> Exercise
Scan the records for the word "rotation". Return each line where it is found.
§
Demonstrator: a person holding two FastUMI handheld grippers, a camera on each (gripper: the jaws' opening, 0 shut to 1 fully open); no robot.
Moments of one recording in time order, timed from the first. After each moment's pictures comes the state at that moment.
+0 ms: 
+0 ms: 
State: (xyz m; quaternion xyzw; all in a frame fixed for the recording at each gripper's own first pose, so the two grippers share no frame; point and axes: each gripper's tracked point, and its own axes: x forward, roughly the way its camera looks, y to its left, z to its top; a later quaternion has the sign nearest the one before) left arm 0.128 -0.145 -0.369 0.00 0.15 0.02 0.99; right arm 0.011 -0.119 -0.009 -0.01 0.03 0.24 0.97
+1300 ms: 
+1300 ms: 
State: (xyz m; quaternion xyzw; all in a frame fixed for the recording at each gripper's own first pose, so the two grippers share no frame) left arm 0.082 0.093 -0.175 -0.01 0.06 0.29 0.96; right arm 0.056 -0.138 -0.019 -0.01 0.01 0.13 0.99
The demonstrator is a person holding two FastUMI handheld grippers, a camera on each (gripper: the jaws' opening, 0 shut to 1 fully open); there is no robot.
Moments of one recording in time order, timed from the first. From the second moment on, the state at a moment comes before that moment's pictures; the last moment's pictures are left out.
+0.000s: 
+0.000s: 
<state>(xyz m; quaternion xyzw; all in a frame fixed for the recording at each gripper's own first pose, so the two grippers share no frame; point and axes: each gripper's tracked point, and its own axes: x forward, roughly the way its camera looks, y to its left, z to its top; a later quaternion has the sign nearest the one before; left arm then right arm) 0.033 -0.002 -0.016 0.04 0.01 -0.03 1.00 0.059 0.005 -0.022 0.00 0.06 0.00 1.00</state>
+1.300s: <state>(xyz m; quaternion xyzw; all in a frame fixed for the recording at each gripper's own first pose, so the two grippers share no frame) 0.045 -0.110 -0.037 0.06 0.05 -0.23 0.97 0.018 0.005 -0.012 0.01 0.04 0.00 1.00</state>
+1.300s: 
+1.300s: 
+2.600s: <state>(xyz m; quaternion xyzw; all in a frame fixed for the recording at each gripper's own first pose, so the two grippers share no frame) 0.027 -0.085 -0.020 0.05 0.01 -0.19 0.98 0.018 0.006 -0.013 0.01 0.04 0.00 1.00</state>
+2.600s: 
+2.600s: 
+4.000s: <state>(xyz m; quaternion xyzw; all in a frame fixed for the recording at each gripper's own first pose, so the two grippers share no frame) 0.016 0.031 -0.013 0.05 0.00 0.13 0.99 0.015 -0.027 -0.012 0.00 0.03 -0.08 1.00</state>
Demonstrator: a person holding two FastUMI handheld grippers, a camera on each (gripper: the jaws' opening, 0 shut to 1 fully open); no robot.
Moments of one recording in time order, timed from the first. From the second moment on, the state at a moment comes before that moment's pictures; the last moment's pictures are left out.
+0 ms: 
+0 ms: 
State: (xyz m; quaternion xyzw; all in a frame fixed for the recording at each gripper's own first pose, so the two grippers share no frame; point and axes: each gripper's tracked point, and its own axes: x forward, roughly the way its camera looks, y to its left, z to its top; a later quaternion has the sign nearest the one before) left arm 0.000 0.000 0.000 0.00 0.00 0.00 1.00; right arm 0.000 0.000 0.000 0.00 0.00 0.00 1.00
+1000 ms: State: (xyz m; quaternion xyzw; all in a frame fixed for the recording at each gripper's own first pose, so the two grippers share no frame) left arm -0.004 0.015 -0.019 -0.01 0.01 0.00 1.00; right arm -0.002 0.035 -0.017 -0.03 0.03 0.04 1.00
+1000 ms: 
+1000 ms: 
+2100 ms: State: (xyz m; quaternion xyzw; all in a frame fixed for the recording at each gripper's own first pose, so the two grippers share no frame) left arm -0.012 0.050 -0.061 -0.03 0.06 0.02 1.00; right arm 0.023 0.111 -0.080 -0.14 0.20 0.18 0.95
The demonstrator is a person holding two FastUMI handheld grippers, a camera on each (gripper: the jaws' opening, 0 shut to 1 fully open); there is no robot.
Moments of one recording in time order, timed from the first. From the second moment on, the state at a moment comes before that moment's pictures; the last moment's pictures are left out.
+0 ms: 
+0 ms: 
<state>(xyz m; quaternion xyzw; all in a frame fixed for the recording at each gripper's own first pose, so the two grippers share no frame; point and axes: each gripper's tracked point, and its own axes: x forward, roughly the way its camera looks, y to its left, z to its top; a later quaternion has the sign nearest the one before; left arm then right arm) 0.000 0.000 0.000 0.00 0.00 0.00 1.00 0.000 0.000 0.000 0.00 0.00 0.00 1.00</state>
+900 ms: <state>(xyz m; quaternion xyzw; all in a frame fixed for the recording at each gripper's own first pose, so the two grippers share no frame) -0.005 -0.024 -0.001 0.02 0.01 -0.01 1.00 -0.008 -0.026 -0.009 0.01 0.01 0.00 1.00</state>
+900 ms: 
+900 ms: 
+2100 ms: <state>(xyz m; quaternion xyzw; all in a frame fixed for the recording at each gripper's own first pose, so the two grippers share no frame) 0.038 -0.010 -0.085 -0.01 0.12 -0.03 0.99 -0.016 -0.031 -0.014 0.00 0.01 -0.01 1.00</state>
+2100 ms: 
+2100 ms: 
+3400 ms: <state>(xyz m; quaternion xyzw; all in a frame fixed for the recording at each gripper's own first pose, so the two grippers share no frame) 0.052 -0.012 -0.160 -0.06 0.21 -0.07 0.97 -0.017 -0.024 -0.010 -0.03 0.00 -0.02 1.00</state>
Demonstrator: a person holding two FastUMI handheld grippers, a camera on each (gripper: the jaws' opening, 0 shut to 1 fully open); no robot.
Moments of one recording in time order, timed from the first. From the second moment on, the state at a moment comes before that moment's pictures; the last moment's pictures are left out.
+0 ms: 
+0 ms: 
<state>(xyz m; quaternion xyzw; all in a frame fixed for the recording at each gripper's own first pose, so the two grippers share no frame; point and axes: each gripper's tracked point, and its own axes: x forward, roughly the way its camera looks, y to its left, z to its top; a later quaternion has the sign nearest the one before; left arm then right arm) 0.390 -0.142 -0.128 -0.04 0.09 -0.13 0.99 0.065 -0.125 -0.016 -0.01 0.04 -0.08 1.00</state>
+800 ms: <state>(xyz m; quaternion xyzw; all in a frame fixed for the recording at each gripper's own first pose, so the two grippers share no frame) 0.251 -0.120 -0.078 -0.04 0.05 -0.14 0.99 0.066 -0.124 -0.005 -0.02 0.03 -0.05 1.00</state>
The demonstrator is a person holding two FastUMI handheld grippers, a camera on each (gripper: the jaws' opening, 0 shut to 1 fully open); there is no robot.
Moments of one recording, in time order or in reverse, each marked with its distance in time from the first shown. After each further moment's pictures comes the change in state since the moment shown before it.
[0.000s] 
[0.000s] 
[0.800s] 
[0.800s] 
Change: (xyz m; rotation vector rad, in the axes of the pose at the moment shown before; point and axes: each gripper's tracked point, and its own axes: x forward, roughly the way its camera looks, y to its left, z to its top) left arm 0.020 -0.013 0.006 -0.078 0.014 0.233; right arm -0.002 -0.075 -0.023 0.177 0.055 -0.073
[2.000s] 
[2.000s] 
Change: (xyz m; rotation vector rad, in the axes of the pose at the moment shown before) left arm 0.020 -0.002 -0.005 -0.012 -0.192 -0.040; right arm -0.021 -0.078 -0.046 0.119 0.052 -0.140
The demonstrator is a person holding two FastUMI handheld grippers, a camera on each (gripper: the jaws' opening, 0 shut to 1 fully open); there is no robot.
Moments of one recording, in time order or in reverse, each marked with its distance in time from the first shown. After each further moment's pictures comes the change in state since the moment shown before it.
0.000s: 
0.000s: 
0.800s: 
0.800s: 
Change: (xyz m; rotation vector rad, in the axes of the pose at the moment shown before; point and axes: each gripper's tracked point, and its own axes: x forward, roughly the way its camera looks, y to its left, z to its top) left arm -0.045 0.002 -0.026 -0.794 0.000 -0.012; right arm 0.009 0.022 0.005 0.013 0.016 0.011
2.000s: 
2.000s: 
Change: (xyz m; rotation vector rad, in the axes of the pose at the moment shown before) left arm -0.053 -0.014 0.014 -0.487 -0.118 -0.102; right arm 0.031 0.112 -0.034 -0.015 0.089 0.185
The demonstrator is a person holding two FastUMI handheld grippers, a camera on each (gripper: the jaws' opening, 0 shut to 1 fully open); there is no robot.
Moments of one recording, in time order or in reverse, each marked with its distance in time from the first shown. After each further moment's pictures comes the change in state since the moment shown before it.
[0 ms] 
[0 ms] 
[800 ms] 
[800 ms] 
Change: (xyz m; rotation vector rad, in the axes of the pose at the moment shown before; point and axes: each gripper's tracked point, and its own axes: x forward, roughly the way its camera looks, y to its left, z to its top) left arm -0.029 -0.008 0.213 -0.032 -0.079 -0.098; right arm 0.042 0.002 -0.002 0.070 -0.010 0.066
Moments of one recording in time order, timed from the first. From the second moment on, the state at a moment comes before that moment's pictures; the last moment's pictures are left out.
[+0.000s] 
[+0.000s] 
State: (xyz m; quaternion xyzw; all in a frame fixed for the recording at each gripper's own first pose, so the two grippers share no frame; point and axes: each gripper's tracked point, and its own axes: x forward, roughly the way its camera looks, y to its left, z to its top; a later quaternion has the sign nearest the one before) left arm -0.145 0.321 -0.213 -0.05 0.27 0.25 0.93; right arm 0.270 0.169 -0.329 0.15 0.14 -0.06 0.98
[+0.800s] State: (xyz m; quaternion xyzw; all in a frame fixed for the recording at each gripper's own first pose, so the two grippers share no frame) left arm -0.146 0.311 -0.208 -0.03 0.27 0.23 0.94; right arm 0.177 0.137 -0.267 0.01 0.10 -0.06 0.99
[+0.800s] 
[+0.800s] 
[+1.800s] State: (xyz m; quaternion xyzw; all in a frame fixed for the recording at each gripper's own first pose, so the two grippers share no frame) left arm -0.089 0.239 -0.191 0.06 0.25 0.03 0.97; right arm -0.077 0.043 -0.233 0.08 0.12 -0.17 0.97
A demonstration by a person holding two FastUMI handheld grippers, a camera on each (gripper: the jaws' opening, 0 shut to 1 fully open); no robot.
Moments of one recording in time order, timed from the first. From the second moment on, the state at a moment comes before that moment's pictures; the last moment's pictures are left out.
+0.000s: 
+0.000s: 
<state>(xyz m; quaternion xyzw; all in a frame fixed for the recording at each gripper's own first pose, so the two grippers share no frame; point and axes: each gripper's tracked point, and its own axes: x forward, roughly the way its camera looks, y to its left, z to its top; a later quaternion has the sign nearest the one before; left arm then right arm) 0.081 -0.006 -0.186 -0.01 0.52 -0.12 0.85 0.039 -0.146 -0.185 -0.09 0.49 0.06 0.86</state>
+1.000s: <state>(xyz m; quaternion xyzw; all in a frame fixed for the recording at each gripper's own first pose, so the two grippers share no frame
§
> Final answer
Change: (xyz m; rotation vector rad, in the axes of the pose at the moment shown before; point and axes: each gripper's tracked point, and its own axes: x forward, roughly the way its camera looks, y to its left, z to its top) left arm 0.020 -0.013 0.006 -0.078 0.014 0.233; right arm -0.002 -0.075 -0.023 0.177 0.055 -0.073
Change: (xyz m; rotation vector rad, in the axes of the pose at the moment shown before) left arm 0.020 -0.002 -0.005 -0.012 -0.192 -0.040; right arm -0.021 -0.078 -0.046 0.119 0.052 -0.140
Change: (xyz m; rotation vector rad, in the axes of the pose at the moment shown before; point and axes: each gripper's tracked point, and its own axes: x forward, roughly the way its camera looks, y to its left, z to its top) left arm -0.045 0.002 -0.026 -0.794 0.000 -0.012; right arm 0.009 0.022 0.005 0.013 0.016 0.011
Change: (xyz m; rotation vector rad, in the axes of the pose at the moment shown before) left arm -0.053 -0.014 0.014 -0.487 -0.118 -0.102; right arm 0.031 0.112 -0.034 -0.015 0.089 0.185
Change: (xyz m; rotation vector rad, in the axes of the pose at the moment shown before; point and axes: each gripper's tracked point, and its own axes: x forward, roughly the way its camera looks, y to its left, z to its top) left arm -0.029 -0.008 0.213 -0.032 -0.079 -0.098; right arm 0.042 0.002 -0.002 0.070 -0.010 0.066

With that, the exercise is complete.